** DATA EXCERPT follows **
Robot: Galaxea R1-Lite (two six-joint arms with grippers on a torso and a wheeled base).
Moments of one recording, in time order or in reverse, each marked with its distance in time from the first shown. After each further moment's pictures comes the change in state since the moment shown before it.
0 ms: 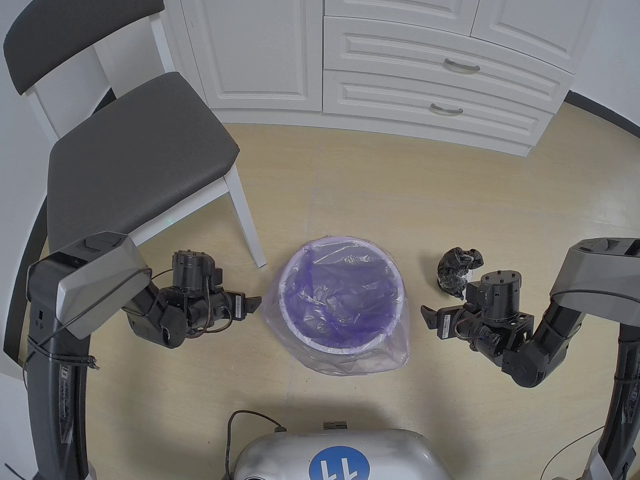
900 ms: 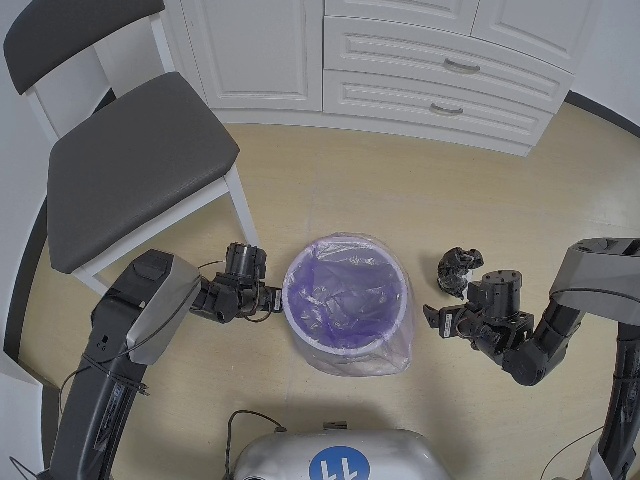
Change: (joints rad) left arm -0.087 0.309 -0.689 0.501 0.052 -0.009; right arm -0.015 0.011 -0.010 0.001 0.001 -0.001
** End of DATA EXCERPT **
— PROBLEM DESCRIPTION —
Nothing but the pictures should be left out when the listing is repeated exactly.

— RESPONSE FOR THIS EXERCISE —
Robot: Galaxea R1-Lite (two six-joint arms with grippers on a torso and a wheeled base).
Moments of one recording, in time order or in reverse, each marked with its distance in time from the first shown. After each further moment's pictures comes the change in state since the moment shown before it.
0 ms: 
900 ms: 
Change: (joints rad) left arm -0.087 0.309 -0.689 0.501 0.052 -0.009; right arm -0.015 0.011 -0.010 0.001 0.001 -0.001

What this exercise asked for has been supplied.